--- START ---

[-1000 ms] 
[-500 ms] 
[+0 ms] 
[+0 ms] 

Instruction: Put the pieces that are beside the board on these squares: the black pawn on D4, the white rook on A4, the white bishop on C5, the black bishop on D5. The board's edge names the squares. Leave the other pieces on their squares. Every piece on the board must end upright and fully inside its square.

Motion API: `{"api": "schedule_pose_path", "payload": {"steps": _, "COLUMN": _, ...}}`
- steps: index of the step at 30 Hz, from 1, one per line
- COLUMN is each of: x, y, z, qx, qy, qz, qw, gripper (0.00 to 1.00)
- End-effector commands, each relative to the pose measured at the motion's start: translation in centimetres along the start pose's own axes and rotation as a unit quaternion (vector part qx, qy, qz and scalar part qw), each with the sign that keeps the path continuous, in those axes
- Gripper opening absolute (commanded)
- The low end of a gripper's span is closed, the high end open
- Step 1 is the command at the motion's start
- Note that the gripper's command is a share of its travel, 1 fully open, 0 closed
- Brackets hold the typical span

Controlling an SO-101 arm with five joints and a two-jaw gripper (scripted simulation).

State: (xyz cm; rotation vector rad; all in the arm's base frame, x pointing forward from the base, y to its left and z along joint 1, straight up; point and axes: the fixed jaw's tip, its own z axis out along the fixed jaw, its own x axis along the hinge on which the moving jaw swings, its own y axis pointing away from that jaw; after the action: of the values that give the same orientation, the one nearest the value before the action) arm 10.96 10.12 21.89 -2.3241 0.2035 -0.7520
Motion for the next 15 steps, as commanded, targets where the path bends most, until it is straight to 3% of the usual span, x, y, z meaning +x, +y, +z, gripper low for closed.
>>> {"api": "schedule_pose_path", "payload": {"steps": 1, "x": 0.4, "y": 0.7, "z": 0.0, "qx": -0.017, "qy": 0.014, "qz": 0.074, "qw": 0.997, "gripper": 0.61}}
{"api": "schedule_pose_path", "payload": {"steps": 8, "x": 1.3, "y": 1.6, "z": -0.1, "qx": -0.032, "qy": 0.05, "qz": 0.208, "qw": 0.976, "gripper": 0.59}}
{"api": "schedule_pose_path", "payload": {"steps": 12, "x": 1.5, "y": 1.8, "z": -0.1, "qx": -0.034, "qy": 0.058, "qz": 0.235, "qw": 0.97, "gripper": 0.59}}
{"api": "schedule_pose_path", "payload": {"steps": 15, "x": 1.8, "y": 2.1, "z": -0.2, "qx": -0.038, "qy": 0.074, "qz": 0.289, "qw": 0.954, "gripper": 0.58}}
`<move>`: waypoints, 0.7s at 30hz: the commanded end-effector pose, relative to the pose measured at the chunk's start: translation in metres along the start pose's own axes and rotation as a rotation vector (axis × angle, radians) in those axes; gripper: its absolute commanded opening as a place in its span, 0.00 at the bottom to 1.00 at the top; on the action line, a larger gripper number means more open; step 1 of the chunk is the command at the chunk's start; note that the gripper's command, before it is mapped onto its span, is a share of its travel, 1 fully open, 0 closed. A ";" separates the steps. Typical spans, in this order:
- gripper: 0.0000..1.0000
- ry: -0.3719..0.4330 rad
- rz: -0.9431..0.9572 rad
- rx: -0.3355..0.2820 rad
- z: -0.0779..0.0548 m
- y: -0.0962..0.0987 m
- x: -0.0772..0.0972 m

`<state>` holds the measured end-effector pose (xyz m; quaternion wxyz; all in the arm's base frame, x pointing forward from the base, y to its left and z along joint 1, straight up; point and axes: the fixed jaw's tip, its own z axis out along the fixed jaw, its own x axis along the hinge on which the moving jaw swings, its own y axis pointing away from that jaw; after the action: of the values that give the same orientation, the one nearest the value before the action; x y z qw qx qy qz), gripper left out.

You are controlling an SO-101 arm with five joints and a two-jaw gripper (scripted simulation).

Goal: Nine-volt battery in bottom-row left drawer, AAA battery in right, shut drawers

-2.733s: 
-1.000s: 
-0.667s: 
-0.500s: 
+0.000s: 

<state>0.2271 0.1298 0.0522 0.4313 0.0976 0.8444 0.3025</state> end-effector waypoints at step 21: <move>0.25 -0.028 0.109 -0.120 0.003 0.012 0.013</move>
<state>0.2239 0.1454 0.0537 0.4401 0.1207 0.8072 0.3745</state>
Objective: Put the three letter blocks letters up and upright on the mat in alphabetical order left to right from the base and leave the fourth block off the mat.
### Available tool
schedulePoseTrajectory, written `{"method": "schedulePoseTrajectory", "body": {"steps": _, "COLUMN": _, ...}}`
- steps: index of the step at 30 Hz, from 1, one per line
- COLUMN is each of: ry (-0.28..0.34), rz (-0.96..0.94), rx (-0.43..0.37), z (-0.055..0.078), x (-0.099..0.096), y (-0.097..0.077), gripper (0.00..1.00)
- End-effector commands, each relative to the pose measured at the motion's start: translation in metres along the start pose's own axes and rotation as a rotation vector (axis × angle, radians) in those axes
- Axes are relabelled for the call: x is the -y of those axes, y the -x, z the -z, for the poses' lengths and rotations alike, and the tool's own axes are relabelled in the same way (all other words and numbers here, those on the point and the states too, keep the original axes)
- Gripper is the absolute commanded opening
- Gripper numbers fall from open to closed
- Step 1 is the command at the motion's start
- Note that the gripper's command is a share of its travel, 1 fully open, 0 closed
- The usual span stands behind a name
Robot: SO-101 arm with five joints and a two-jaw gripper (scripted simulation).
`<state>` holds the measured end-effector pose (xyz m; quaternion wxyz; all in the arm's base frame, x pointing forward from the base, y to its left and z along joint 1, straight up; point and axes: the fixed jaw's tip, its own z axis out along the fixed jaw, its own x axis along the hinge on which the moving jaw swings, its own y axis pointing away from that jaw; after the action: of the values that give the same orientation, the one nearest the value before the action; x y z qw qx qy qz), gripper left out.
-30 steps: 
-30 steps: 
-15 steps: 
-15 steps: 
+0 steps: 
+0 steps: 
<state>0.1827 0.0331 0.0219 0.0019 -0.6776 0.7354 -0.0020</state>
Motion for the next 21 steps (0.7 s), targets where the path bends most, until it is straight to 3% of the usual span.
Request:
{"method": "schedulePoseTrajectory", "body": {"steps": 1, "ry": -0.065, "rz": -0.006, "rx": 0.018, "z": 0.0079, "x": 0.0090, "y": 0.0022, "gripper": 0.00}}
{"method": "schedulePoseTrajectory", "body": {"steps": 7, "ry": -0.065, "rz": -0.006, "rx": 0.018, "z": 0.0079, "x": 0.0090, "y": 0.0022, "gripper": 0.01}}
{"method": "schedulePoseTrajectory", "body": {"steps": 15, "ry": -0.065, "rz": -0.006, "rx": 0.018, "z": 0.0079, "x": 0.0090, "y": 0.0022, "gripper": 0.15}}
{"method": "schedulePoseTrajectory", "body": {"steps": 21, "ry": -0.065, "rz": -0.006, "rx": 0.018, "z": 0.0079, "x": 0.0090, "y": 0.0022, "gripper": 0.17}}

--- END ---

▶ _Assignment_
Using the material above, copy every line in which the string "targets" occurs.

▶ _Response area_
Motion for the next 15 steps, as commanded, targets where the path bends most, until it is straight to 3% of the usual span, x, y, z meaning +x, +y, +z, gripper low for closed.
Motion for the next 21 steps (0.7 s), targets where the path bends most, until it is straight to 3% of the usual span.

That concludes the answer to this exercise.